* About this task
Copy out, from the entries below, each line that holds the string "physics".

(Collection entries)
□ □ □
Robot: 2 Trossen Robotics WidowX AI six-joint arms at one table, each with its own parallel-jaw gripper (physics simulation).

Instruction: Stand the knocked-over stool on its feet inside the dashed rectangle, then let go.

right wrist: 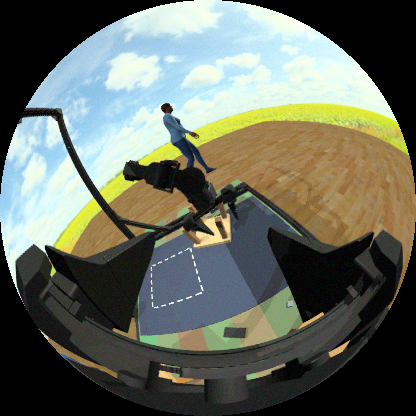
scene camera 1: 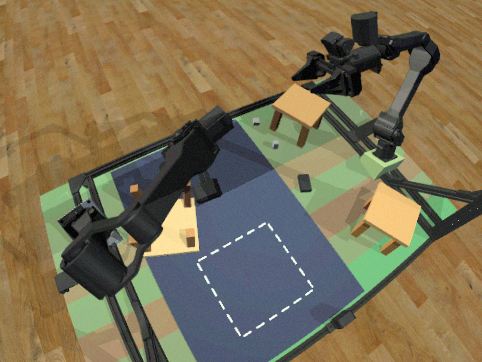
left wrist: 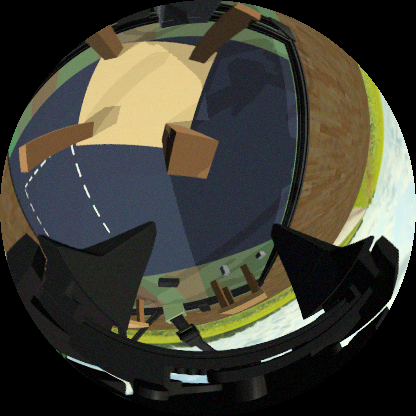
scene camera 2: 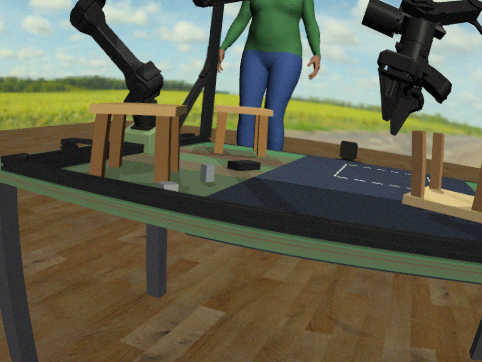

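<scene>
The knocked-over stool (scene camera 1: 175,227) (scene camera 2: 452,201) (left wrist: 142,95) (right wrist: 220,240) lies upside down, its pale seat flat on the dark blue mat and its brown legs pointing up. The dashed rectangle (scene camera 1: 243,335) (scene camera 2: 335,175) (left wrist: 74,150) (right wrist: 201,291) is white, on the mat beside the stool. My left gripper (scene camera 2: 390,126) (left wrist: 216,229) is open and empty, above the stool's level; in scene camera 1 its arm hides part of the stool and most of the gripper. My right gripper (scene camera 1: 303,82) is open and empty, high at the upper right in scene camera 1, far from the stool.
Two other stools, one (scene camera 1: 300,104) (scene camera 2: 137,109) and another (scene camera 1: 392,215) (scene camera 2: 244,110), stand upright on the green and brown surface. Two small pale blocks (scene camera 1: 256,121) (scene camera 1: 275,145) and a black block (scene camera 1: 304,183) (scene camera 2: 243,165) lie near them. A black frame runs along the table edge.
</scene>
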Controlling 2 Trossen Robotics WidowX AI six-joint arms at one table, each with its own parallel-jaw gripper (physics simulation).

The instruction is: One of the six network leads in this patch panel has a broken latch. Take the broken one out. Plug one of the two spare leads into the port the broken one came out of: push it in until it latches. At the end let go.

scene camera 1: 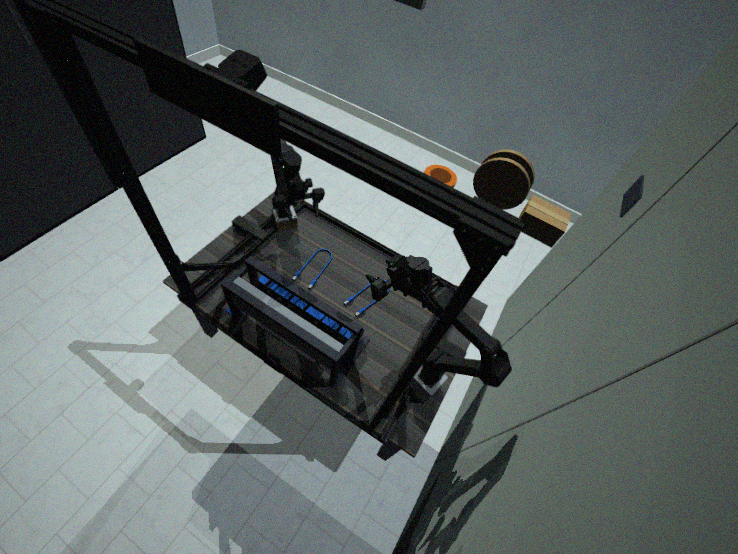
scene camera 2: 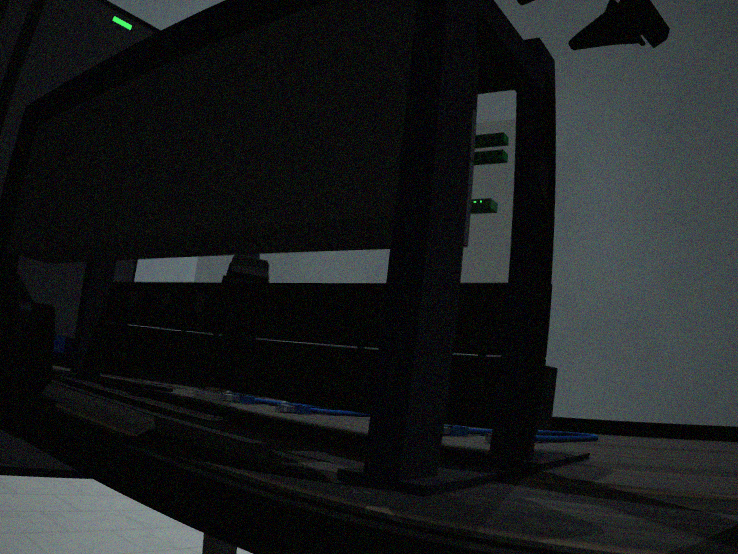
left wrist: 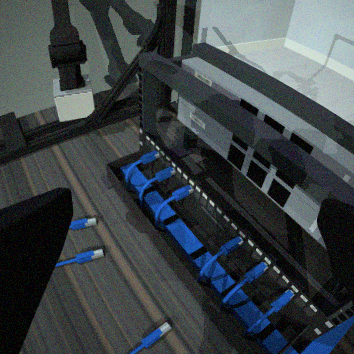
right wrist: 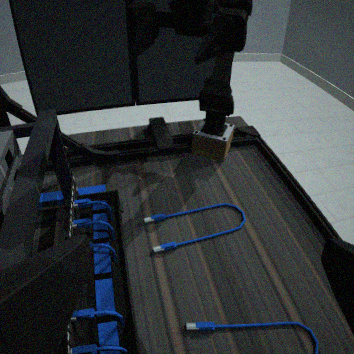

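Pixels of known places: left gripper, fingertip midpoint: [scene camera 1: 305, 219] [left wrist: 200, 206] [right wrist: 163, 56]; right gripper, fingertip midpoint: [scene camera 1: 376, 268] [scene camera 2: 545, 25] [right wrist: 209, 250]; left arm's base, link origin: [right wrist: 213, 128]; right arm's base, link origin: [scene camera 1: 429, 376] [left wrist: 71, 83].
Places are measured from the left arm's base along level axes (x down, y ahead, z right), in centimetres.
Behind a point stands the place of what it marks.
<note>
In the left wrist view the network leads [left wrist: 232, 246] [right wrist: 86, 314] curve out of the dark patch panel [left wrist: 212, 202] @[z 6.6, x -3.6, y 56.8 cm]; a gap separates two groups of three. No broken latch can be made out. Two blue spare leads lie on the table: a U-shaped one [scene camera 1: 332, 255] @[z -14.8, x 6.3, y 26.5 cm] [right wrist: 243, 219] @[z -15.1, x 6.2, y 25.4 cm] nearer the left arm, and another [scene camera 1: 357, 294] @[z -18.5, x 6.5, y 50.1 cm] [right wrist: 260, 325] @[z -23.5, x 6.4, y 48.2 cm] nearer the right. My left gripper [left wrist: 200, 206] @[z 0.0, x -30.0, y 34.6 cm] is open and empty above the table in front of the panel. My right gripper [right wrist: 209, 250] @[z -14.9, x -32.6, y 63.7 cm] [scene camera 1: 374, 284] is open and empty above the table near the second spare; its fingers partly show in scene camera 2.
The rack [scene camera 1: 289, 314] @[z 14.3, x -17.3, y 63.1 cm] [left wrist: 170, 70] @[z -1.0, x -19.3, y 69.4 cm] holds a grey unit [left wrist: 192, 117] @[z 3.8, x -7.1, y 75.3 cm] behind the panel. A strip with blue blocks [left wrist: 184, 237] @[z 2.6, x 2.9, y 54.2 cm] [right wrist: 104, 295] @[z 2.6, x 2.9, y 54.6 cm] runs below the leads. Dark gantry posts [scene camera 1: 143, 214] @[z 47.7, x -45.0, y 33.7 cm] and a crossbar [scene camera 1: 369, 163] @[z 8.1, x -96.7, y 88.8 cm] stand around the wooden table [scene camera 1: 390, 333] @[z -24.6, x 6.9, y 71.8 cm].
</note>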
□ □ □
* Result below
Robot: 2 Trossen Robotics WidowX AI six-joint arms at one table, each with its own parallel-jaw gripper (physics simulation).
Controlling 2 Trossen Robotics WidowX AI six-joint arms at one table, each with its own parallel-jaw gripper (physics simulation).

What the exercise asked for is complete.